— Exercise directions —
The reply should hold only the lines below beginning at the one with "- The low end" and ending at the one with "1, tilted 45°", copied exactly, with every picture left out.

─── Records for this task ───

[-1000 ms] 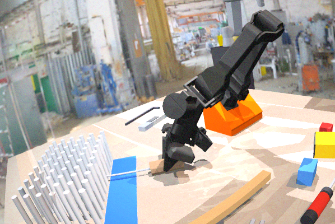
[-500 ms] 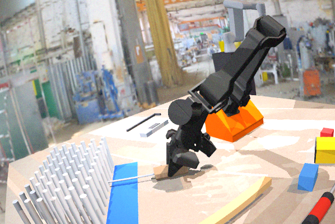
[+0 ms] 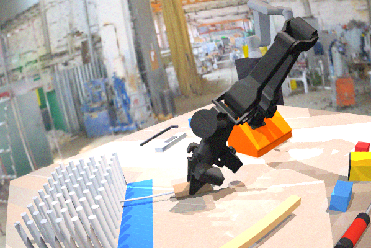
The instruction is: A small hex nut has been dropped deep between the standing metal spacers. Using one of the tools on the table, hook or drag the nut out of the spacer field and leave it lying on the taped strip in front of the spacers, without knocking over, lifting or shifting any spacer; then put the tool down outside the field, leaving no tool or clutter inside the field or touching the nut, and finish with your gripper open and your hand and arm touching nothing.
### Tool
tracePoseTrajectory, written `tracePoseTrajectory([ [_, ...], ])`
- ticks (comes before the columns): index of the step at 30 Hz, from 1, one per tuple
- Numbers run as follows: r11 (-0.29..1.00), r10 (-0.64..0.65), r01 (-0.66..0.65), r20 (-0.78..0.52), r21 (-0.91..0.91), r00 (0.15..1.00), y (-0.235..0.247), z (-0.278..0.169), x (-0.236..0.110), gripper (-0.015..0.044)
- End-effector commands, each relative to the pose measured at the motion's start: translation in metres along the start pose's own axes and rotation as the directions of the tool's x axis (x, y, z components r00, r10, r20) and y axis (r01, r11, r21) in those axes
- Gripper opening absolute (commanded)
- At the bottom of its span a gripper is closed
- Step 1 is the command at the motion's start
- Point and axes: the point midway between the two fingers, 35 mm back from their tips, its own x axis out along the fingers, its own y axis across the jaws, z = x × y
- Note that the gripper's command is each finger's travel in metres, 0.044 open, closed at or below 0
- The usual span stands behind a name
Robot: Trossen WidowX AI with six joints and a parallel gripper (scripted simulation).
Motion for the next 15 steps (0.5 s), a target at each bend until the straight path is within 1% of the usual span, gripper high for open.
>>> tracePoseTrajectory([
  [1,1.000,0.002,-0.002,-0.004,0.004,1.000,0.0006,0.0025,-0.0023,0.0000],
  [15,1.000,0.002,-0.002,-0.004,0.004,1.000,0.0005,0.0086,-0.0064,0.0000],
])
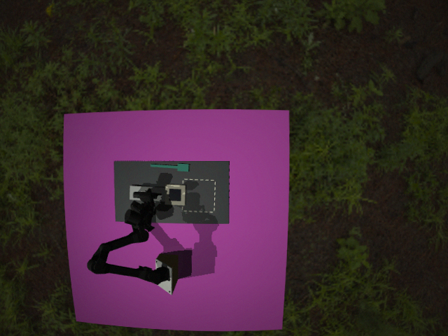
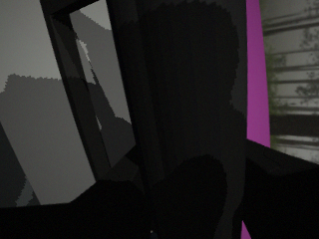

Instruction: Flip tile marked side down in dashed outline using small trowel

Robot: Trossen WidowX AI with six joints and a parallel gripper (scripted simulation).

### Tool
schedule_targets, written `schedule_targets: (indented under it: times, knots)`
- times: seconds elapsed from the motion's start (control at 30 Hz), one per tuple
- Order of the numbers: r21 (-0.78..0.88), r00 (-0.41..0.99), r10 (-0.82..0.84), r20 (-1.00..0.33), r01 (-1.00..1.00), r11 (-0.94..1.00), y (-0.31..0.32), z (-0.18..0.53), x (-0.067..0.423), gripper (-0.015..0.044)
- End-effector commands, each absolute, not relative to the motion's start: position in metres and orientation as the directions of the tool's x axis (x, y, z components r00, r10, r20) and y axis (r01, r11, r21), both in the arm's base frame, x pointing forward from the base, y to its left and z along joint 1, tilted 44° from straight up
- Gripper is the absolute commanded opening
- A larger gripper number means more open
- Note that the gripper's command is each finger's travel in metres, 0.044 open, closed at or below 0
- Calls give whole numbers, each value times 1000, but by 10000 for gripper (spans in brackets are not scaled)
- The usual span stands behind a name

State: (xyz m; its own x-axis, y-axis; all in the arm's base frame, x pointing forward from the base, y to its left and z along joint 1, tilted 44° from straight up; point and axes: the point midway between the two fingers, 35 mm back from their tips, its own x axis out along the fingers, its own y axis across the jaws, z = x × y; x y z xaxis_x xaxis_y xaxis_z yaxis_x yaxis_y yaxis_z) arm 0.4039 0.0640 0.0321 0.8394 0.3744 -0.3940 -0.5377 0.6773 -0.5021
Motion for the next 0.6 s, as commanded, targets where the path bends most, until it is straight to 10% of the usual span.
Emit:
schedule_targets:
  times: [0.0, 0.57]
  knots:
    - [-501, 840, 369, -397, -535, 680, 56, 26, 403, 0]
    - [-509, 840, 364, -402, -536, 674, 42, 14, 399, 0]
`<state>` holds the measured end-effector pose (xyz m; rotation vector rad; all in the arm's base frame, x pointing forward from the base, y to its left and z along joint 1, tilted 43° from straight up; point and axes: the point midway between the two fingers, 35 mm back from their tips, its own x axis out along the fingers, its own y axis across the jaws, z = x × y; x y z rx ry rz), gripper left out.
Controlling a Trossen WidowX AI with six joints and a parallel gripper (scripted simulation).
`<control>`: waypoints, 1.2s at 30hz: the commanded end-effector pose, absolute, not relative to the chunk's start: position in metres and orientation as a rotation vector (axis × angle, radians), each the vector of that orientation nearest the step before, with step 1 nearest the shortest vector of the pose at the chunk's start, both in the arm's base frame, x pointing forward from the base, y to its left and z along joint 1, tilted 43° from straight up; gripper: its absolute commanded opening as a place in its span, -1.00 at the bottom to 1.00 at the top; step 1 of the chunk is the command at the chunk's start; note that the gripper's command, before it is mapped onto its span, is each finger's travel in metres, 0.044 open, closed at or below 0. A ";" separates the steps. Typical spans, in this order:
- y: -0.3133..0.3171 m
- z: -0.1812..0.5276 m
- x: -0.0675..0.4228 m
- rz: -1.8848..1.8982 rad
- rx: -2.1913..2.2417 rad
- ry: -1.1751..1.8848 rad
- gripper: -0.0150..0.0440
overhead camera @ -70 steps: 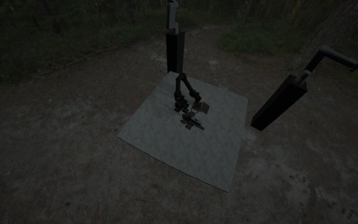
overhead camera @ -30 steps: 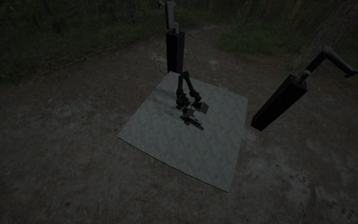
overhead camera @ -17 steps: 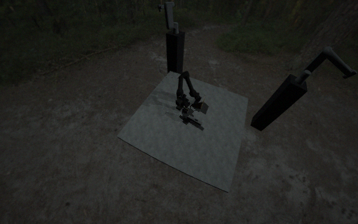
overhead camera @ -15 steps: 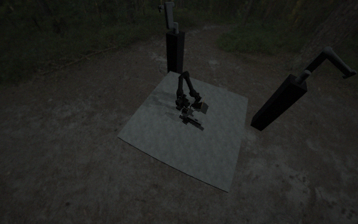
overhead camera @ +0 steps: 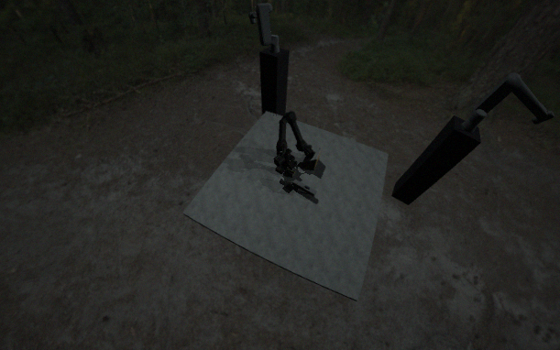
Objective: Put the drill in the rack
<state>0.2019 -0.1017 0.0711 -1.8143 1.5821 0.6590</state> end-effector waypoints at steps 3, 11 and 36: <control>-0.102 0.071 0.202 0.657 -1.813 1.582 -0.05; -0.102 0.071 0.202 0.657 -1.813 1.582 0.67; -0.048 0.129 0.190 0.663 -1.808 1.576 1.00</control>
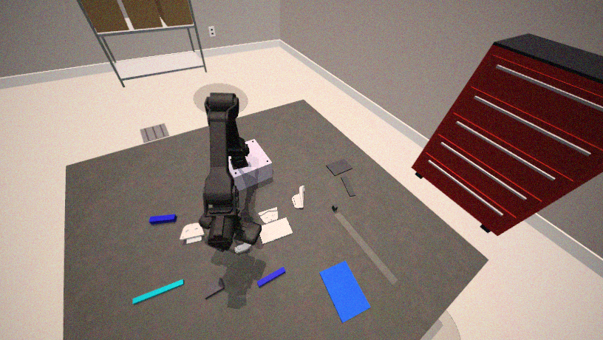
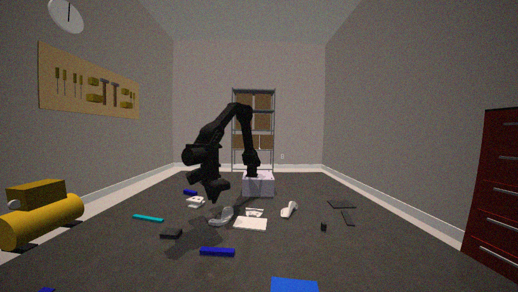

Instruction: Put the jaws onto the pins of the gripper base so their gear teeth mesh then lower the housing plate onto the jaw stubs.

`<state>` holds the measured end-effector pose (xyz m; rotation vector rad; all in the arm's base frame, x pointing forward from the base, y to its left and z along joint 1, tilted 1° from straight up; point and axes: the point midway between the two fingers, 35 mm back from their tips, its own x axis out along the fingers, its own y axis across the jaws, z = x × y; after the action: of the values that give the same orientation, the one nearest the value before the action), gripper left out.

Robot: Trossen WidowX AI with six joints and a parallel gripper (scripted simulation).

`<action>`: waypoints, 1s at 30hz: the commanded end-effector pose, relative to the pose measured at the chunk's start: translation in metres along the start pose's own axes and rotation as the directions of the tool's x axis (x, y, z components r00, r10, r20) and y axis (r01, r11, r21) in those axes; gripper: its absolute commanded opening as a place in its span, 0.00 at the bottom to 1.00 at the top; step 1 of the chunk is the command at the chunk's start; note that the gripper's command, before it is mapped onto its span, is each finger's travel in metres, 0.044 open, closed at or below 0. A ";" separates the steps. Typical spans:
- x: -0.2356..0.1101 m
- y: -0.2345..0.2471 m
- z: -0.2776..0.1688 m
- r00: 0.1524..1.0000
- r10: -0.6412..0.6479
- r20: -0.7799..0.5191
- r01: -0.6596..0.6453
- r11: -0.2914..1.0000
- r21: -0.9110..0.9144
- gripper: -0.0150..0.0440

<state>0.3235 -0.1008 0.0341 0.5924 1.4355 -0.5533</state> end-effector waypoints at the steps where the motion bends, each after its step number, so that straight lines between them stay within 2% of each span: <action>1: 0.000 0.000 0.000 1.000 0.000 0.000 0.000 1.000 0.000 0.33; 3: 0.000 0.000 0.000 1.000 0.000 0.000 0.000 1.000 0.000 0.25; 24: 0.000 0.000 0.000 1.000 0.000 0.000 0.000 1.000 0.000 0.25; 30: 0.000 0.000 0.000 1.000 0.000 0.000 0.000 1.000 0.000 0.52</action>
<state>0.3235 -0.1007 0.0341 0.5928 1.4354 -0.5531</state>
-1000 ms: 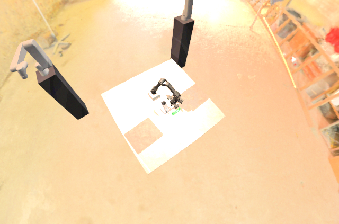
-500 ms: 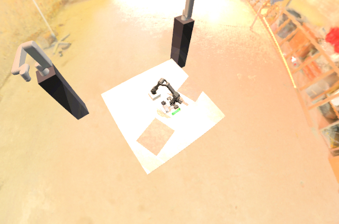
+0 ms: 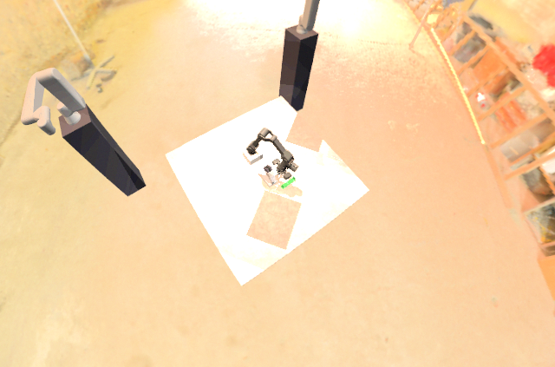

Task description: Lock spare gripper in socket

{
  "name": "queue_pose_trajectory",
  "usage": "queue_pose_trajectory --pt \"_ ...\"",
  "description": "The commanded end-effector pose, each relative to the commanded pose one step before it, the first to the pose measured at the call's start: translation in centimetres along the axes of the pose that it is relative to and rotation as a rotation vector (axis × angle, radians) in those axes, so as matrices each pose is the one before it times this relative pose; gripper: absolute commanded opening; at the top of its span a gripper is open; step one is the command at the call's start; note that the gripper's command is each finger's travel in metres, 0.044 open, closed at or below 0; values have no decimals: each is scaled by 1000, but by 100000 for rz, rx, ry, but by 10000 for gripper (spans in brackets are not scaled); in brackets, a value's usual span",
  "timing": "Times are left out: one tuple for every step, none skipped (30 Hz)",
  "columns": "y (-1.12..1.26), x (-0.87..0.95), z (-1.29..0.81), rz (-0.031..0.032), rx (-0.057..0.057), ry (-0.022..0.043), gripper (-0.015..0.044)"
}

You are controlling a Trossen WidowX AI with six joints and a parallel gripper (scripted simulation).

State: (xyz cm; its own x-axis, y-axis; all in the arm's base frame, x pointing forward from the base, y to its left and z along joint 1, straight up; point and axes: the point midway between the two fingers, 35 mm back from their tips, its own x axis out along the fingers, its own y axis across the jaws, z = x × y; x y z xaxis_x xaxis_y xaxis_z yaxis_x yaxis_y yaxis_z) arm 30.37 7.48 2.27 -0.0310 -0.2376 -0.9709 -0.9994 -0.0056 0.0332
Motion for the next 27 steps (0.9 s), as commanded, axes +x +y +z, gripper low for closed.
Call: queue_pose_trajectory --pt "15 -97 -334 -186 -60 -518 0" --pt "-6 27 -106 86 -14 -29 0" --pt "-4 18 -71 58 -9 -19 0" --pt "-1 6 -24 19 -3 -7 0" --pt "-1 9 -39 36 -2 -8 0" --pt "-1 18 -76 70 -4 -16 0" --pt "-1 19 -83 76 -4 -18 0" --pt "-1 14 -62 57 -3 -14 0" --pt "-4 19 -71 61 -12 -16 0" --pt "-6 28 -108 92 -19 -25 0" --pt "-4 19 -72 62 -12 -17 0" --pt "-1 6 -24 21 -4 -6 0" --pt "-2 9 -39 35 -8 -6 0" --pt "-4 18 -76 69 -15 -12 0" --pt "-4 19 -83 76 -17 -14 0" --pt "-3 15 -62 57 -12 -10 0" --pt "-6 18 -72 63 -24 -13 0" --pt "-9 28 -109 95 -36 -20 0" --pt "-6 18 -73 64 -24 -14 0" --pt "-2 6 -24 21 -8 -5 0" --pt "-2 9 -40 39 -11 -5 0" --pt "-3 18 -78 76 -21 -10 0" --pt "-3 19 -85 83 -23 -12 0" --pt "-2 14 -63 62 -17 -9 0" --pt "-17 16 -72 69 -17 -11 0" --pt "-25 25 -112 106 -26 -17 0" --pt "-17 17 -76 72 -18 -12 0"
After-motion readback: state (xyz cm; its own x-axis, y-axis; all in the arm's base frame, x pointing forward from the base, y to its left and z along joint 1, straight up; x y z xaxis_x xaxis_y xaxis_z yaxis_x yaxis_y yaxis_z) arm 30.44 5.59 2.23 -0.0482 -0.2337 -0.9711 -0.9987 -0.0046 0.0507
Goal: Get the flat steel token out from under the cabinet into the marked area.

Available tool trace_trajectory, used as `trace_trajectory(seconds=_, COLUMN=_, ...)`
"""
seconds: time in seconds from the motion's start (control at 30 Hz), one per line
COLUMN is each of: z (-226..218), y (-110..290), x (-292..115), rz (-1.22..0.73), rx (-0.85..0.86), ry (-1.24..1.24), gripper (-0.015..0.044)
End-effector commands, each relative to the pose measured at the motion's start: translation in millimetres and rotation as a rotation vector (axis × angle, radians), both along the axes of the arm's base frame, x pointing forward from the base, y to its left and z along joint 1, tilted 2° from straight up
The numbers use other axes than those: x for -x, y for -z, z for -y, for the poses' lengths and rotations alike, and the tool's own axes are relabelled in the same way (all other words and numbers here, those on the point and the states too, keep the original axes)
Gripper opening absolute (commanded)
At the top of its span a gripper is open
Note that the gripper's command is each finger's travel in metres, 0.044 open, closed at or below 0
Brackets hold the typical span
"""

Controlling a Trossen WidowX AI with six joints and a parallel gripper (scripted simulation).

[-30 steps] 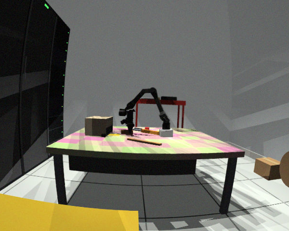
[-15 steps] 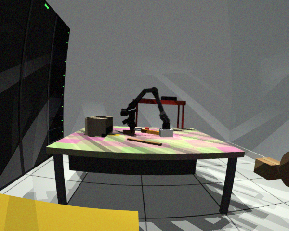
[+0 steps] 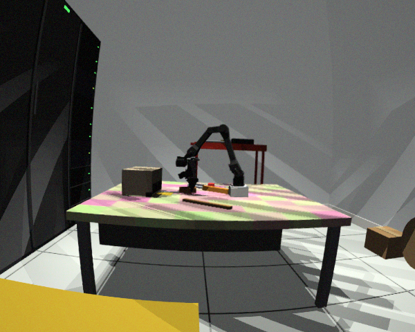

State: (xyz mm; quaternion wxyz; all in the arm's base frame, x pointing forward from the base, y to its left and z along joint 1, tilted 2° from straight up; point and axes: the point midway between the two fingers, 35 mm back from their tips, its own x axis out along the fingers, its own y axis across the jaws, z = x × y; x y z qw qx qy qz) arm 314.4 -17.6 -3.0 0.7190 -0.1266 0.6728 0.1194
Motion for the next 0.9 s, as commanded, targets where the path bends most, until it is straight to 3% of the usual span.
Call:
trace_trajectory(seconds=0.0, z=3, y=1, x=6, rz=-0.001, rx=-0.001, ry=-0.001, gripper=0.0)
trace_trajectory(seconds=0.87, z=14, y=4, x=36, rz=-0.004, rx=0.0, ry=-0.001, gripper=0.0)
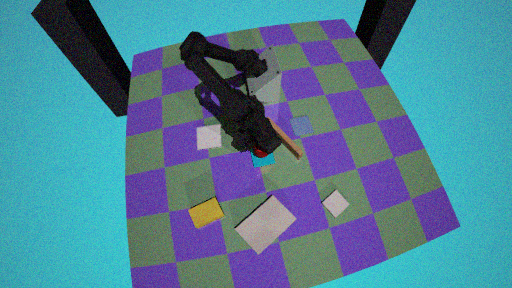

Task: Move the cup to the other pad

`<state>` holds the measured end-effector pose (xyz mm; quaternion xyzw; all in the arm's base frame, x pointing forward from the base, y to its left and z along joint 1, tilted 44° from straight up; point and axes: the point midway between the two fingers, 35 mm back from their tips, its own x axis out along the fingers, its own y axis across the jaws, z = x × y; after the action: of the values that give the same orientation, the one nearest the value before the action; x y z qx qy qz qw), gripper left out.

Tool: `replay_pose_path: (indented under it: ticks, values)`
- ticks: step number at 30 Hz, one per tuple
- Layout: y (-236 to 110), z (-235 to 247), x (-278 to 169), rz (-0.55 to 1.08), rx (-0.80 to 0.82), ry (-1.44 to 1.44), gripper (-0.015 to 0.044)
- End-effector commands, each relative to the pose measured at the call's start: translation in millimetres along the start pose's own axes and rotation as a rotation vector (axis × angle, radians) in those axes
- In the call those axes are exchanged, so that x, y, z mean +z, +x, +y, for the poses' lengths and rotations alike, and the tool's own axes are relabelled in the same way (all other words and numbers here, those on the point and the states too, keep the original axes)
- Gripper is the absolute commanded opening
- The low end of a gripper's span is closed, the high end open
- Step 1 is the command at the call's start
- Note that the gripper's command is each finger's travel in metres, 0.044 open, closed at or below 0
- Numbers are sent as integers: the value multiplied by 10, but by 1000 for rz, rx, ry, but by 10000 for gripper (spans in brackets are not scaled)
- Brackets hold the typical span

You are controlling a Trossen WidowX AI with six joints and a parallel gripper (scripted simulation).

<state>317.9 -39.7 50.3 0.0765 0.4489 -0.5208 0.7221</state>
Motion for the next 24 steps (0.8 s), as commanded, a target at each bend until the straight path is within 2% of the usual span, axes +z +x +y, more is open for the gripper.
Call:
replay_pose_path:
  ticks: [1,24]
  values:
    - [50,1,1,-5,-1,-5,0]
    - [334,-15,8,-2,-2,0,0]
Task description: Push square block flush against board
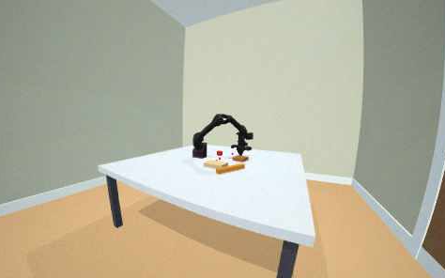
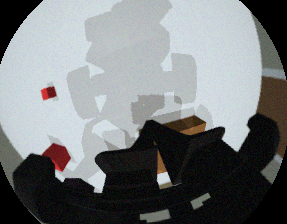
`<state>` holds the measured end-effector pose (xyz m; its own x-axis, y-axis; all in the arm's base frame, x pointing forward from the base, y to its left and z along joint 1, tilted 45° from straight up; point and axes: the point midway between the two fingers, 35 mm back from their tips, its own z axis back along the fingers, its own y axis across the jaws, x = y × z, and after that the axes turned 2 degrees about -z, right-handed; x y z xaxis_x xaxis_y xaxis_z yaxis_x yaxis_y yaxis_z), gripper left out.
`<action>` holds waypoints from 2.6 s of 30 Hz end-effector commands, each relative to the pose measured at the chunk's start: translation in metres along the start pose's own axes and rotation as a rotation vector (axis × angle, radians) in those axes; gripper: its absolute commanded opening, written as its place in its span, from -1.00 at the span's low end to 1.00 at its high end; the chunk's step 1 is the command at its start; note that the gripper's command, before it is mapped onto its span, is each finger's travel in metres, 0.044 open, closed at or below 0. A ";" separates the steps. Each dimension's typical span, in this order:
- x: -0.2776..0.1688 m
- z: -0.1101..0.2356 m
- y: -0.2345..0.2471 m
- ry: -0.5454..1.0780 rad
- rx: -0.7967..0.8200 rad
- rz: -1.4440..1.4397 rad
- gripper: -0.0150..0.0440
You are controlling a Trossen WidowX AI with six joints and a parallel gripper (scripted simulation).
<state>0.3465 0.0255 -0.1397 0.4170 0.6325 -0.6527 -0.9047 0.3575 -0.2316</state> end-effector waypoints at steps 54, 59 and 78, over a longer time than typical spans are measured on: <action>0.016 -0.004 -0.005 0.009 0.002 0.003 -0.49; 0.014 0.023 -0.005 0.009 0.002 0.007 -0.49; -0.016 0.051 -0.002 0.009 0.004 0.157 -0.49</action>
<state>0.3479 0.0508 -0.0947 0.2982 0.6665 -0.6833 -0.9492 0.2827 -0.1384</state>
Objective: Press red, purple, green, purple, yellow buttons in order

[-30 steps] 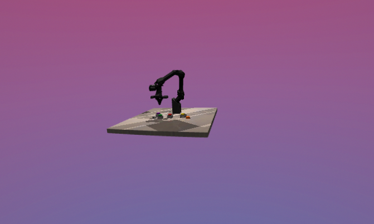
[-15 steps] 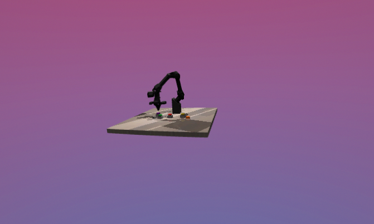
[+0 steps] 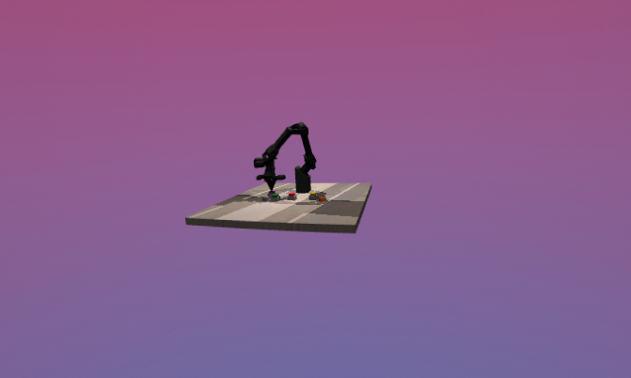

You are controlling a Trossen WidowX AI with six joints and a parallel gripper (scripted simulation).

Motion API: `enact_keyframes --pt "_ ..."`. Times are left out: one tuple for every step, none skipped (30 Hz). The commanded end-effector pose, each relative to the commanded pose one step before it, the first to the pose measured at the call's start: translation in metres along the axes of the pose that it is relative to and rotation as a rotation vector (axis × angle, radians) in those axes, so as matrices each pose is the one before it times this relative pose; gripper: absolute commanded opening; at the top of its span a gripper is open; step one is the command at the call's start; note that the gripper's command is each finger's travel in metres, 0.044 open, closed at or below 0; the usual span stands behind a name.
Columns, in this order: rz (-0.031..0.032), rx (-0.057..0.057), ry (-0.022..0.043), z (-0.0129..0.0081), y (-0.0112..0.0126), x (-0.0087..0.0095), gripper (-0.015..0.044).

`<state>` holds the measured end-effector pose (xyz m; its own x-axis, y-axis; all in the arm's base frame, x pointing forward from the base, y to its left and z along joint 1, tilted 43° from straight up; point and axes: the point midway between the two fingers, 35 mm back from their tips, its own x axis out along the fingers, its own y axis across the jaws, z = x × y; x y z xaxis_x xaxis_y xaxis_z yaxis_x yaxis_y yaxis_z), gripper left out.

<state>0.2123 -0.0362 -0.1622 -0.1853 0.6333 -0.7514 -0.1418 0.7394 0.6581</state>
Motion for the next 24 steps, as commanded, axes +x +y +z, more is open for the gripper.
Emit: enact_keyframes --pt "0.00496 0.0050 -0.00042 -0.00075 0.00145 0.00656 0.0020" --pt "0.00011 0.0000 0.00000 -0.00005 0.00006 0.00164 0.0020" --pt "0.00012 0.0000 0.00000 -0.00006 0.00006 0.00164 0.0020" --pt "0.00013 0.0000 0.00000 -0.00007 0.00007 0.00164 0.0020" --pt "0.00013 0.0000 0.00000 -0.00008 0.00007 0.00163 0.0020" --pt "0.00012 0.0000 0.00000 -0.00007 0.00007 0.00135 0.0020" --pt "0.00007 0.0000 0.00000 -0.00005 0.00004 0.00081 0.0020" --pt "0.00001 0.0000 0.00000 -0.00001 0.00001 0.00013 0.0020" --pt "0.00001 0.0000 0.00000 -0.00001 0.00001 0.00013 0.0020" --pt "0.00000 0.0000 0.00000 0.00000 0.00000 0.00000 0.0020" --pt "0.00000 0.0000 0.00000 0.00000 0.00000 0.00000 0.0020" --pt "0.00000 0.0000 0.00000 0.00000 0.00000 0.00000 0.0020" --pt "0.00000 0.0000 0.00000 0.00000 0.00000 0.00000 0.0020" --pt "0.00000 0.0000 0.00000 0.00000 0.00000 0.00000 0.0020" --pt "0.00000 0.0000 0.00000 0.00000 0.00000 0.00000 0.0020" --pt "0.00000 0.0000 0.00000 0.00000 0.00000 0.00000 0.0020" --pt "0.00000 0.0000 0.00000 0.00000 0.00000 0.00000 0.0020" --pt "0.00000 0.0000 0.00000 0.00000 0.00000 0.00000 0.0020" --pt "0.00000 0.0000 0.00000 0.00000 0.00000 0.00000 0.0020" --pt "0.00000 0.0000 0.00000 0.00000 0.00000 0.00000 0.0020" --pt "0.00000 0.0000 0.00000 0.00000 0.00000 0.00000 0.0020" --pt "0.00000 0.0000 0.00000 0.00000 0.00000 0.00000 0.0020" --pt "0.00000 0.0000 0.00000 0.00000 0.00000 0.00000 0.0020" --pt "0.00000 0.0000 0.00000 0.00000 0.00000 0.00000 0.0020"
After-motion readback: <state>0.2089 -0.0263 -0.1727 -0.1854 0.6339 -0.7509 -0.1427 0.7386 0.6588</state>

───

— Completed task —
- The low end of a gripper's span is closed, the high end open
- Step 1 is the command at the call's start
- Note that the gripper's command is each finger's travel in metres, 0.044 open, closed at or below 0
- Numbers are sent as integers: the value multiplied by 10, but by 1000 for rz, rx, ry, but by 10000 for gripper (spans in brackets are not scaled)
- Brackets hold the typical span

You are controlling a Trossen WidowX AI with six joints and a parallel gripper (scripted simulation).

<state>317.9 -39.7 50.3 0.0765 0.4489 -0.5208 0.7221</state>
Motion for the next 24 steps (0.8 s), as commanded, a target at each bend until the straight path is within 2% of the usual span, axes +z +x +y, more is open for the gripper.
Call:
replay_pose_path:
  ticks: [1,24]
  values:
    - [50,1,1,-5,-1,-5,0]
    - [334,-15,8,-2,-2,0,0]
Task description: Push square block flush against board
`<state>` holds the measured end-effector pose (xyz m; its own x-axis, y-axis; all in the arm's base frame, x pointing forward from the base, y to its left and z along joint 1, tilted 45° from straight up; point and axes: the point midway between the two fingers, 35 mm back from their tips, its own z axis back along the fingers, its own y axis across the jaws, x = y × z, and after that the axes turned 2 degrees about -z, right-handed; x y z xaxis_x xaxis_y xaxis_z yaxis_x yaxis_y yaxis_z), gripper left out.

The work on this exercise has been completed.